§ **YOUR OBJECTIVE**: The records below are to be reproduced exactly, and no picture should appear in the copy.

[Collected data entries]
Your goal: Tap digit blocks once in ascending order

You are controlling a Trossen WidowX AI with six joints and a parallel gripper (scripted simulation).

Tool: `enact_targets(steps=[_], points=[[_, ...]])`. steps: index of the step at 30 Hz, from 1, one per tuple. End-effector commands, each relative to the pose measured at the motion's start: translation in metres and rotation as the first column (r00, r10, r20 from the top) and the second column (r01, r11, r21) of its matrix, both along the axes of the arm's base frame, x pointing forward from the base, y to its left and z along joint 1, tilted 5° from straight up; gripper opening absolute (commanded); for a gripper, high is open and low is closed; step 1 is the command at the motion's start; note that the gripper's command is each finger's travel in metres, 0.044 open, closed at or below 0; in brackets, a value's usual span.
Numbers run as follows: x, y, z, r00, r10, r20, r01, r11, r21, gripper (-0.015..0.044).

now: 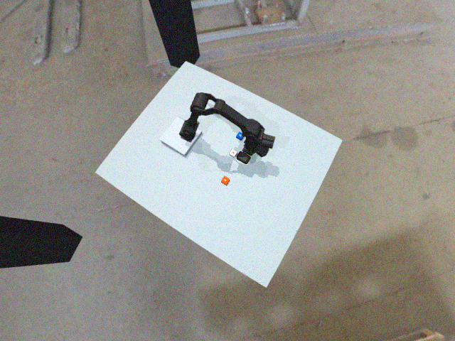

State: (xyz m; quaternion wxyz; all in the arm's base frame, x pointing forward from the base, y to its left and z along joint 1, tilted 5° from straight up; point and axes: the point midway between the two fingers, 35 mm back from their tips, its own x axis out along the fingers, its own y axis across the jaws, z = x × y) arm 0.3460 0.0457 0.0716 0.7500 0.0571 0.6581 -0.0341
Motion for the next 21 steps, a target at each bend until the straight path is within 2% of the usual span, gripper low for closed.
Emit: enact_targets(steps=[1,15,18,21], points=[[-0.002,0.0,-0.011,1.0,0.004,-0.016,-0.004,1.0,0.001,0.002],[-0.002,0.0,-0.02,1.0,0.004,-0.016,-0.004,1.0,0.001,0.002],[-0.004,0.0,0.007,1.0,0.003,-0.015,-0.003,1.0,0.001,0.002],[-0.005,0.0,0.01,1.0,0.004,-0.016,-0.004,1.0,0.001,0.002]])
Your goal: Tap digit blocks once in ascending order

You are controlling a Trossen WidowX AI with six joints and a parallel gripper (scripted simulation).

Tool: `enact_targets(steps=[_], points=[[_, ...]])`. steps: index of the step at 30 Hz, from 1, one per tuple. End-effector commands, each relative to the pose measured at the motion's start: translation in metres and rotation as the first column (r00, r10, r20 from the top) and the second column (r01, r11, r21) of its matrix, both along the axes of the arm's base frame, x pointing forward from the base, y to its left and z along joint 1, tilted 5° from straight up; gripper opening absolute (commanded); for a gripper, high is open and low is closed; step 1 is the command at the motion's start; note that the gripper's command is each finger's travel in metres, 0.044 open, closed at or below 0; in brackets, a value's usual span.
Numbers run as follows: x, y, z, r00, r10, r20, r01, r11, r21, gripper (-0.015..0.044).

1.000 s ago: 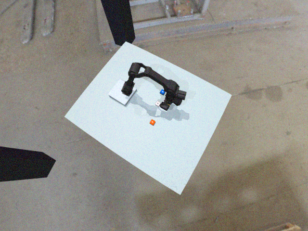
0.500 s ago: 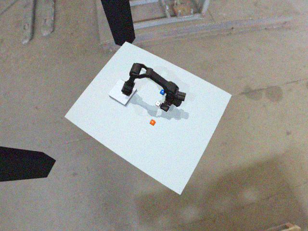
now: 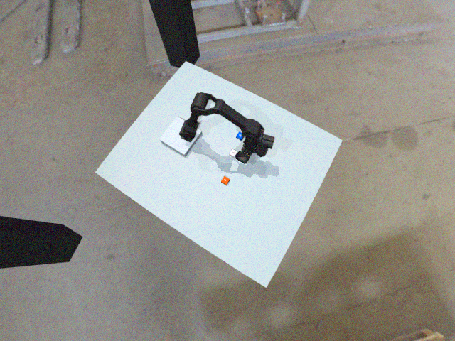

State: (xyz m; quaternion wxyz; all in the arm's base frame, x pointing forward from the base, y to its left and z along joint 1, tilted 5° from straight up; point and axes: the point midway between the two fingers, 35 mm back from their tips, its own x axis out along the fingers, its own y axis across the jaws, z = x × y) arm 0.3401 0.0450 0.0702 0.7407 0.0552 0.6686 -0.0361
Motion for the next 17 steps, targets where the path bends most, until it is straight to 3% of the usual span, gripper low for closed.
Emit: enact_targets(steps=[1,5,11,15,17], points=[[0.001,0.0,0.012,1.0,0.004,0.012,-0.004,1.0,0.005,0.002],[-0.014,0.036,0.031,1.0,0.004,0.009,-0.004,1.0,0.008,0.0125],[-0.071,0.108,0.076,1.0,0.004,0.005,-0.004,1.0,0.016,0.0283],[-0.087,0.121,0.086,1.0,0.004,0.005,-0.004,1.0,0.017,0.0387],[-0.087,0.121,0.086,1.0,0.004,0.005,-0.004,1.0,0.017,0.04]])
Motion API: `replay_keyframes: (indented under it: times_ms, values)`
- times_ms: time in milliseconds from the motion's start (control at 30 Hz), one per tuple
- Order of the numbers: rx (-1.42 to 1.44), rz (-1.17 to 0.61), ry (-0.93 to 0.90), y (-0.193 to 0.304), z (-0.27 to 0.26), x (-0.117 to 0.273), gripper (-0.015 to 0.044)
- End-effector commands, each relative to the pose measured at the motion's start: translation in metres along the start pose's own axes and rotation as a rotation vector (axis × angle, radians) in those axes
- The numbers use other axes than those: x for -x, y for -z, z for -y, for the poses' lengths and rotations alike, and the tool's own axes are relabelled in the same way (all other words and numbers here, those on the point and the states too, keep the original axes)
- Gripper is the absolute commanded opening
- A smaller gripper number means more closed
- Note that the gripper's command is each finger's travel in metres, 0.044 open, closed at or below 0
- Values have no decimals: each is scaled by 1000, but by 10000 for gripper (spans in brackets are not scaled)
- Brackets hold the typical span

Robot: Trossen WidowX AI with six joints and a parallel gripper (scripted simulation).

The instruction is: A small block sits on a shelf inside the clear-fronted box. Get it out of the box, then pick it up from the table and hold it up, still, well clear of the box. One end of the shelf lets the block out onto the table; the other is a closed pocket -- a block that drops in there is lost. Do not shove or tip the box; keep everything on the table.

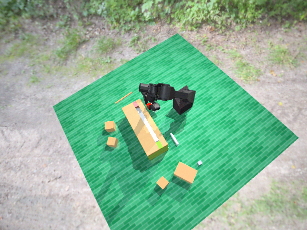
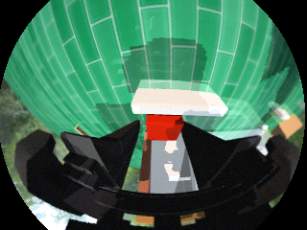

§ **RESPONSE AREA**:
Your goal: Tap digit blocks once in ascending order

You are controlling a Trossen WidowX AI with six joints and a parallel gripper (scripted simulation).

Tool: `enact_targets(steps=[_], points=[[_, ...]])`. steps: index of the step at 30 Hz, from 1, one per tuple. End-effector commands, each relative to the pose measured at the motion's start: translation in metres and rotation as the first column (r00, r10, r20 from the top) and the second column (r01, r11, r21) of its matrix, both along the axes of the arm's base frame, x pointing forward from the base, y to its left and z along joint 1, tilted 5° from straight up; gripper opening absolute (commanded); for a gripper, high is open and low is closed; step 1 is the command at the motion's start; note that the gripper's command is each finger's travel in metres, 0.044 open, closed at or below 0; in brackets, a value's usual span.
Numbers run as follows: x, y, z, r00, r10, r20, r01, r11, r21, gripper (-0.015..0.044).

now: 

State: (xyz m; quaternion wxyz; all in the arm's base frame, x pointing forward from the base, y to its left and z along joint 1, tilted 5° from straight up; point and axes: the point midway between the two fingers, 35 mm back from their tips, its own x axis out along the fingers, its own y axis across the jaws, z = x × y) arm 0.3460 0.0457 0.0716 0.7500 0.0571 0.6581 -0.0341
Motion for the next 21 steps, a target at each bend until the straight path is within 2% of the usual span, gripper low for closed.
Emit: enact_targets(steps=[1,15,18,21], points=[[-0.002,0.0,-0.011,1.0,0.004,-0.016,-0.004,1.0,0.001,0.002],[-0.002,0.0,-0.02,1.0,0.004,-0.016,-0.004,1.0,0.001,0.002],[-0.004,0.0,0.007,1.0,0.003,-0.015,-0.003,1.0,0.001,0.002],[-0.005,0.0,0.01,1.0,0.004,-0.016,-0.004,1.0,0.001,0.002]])
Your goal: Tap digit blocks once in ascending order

You are controlling a Trossen WidowX AI with six joints and a parallel gripper (scripted simulation).

Tool: `enact_targets(steps=[_], points=[[_, ...]])`. steps: index of the step at 30 Hz, from 1, one per tuple. End-effector commands, each relative to the pose measured at the motion's start: translation in metres and rotation as the first column (r00, r10, r20 from the top) and the second column (r01, r11, r21) of its matrix, both along the axes of the arm's base frame, x pointing forward from the base, y to its left and z along joint 1, tilted 5° from straight up; gripper opening absolute (commanded); for a gripper, high is open and low is closed; step 1 is the command at the motion's start; note that the gripper's command is each finger's travel in metres, 0.044 open, closed at or below 0; in brackets, a value's usual span.
Numbers run as follows: x, y, z, r00, r10, r20, r01, r11, r21, gripper (-0.015..0.044).

1.000 s ago: 
0.500 s ago: 
now: 

State: (xyz m; quaternion wxyz; all in the arm's base frame, x pointing forward from the base, y to its left and z along joint 1, tilted 5° from straight up; point and axes: the point midway between the two fingers, 35 mm back from their tips, its own x axis out along the fingers, its own y axis across the jaws, z = x × y) arm 0.3401 0.0450 0.0702 0.7407 0.0552 0.6686 -0.0361
Motion for the next 17 steps, targets where the path bends most, until it is straight to 3% of the usual span, gripper low for closed.
Emit: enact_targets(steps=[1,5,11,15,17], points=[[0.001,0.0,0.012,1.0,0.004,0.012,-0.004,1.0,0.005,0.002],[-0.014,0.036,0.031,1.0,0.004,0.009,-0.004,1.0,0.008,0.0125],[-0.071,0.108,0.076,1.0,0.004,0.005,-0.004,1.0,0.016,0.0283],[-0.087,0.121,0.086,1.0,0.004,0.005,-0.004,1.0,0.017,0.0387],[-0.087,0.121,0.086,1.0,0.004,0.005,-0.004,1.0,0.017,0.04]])
Motion API: `replay_keyframes: (indented under it: times_ms, values)`
- times_ms: time in milliseconds from the motion's start (control at 30 Hz), one per tuple
- Order of the numbers: rx (-1.42 to 1.44), rz (-1.17 to 0.61), ry (-0.93 to 0.90), y (-0.193 to 0.304), z (-0.27 to 0.26), x (-0.117 to 0.273), gripper (-0.015 to 0.044)
- End-effector commands, each relative to the pose measured at the motion's start: translation in metres along the start pose's own axes and rotation as a rotation vector (axis × angle, radians) in those axes
- The numbers use other axes than those: x for -x, y for -z, z for -y, for the poses' lengths and rotations alike, and the tool's own axes are relabelled in the same way (all other words and numbers here, those on the point and the states too, keep the original axes)
- Gripper is the absolute commanded opening
- A smaller gripper number means more closed
- Note that the gripper's command is each finger's travel in metres, 0.044 open, closed at or below 0
- Values have no decimals: each is scaled by 1000, but by 10000 for gripper (spans in brackets are not scaled)
- Brackets hold the typical span

Robot: Trossen WidowX AI with six joints and a parallel gripper (scripted simulation).

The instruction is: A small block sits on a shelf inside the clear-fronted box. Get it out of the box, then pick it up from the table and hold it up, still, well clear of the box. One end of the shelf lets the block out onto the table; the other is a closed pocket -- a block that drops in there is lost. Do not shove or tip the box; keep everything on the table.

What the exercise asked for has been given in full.